Sunday, December 27, 2009
A Theory of Depressions
In an economy in equilibrium, demand and supply are in balance. It may be growing with population and productivity, stable or even declining if they decline. The economy may grow out of balance gradually due to mistaken expectations of profits, or momentum investing fashions, or the accumulation of debt that cannot be repaid, and turn on an endogenous shock when these expectations are dashed, or it may be happen suddenly when struck by an exogenous shock. The shock leads to reductions in investment and employment in the affected areas, reducing demand. Prices initially are more elastic than wages which can lead to real wage rates rising even as total real wages fall. This creates an incentive to delay spending for lower prices and even higher real wages creating deflation. While prices are initially more elastic though, and sellers may be willing or forced to sell inventory at or below marginal cost, they are not likely to produce below cost, so eventually price declines reach a limit of wage declines.

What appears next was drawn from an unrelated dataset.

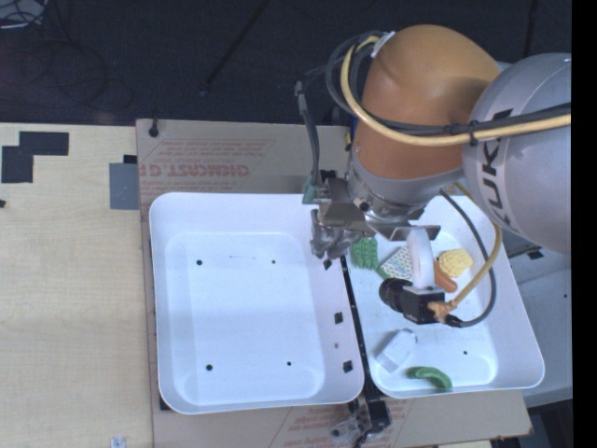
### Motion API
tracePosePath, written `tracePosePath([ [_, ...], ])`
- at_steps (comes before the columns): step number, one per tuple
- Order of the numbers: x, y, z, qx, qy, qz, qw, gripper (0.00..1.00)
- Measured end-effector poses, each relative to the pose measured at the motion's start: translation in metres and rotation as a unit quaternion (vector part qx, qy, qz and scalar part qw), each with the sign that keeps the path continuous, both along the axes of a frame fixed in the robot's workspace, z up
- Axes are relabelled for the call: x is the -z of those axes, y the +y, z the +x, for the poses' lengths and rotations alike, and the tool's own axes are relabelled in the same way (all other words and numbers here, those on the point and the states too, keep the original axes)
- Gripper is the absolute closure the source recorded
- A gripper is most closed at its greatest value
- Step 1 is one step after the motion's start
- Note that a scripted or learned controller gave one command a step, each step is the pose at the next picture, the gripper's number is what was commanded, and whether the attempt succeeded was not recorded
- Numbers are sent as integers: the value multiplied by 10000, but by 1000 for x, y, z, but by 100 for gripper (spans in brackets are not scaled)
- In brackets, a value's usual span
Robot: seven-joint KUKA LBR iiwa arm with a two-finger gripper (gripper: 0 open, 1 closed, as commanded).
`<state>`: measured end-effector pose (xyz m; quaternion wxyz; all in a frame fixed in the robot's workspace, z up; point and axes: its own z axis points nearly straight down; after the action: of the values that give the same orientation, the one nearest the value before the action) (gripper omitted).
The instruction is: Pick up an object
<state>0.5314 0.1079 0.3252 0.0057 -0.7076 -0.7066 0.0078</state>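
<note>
**Pincer set low at the seam of the two bins, nothing seen held**

The pincer (328, 241) is placed where the left bin (177, 297) meets the right bin (522, 343), judged a reach for the nearest item. Whether it is apart or together cannot be told. A green piece (366, 253), likely the intended pick, lies just beside it on the arm's side. A speckled piece (399, 262) sits next, with a yellow piece (454, 263) beyond. Well apart, toward the near rim, lie a white block (396, 348) and a curved green piece (429, 377).
</note>
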Motion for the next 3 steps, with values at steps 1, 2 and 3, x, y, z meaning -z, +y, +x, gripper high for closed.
tracePosePath([
  [1,-63,-89,-30,33,-110,3,9999,100],
  [2,-78,-52,-54,-19,-91,16,10000,100],
  [3,-86,-52,-53,-26,-69,9,10000,100],
])
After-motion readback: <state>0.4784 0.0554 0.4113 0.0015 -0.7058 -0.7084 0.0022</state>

The duration of the production cycle would throttle the rate of decline since prices must eventually cover earlier incurred wage costs. At this point, there is little more incentive to delay. Prices fall until price elasticity matches wage elasticity. If prices fall, wages also fall, and attempts to save more fail as they do so. In this case, it is not rising real wages that terminate deflation, but that they cease to rise. At this stage deferred spending picks up and along with it production, employment, and total wages. It does not necessarily pick up where it was before soon though. Even if bad debt and bad investments have been written off, there may not be anything else to soon take its place, and while real wages may no longer be increasing, they are likely still too high for full employment. Inflation helps by allowing real wages to fall and employment grow.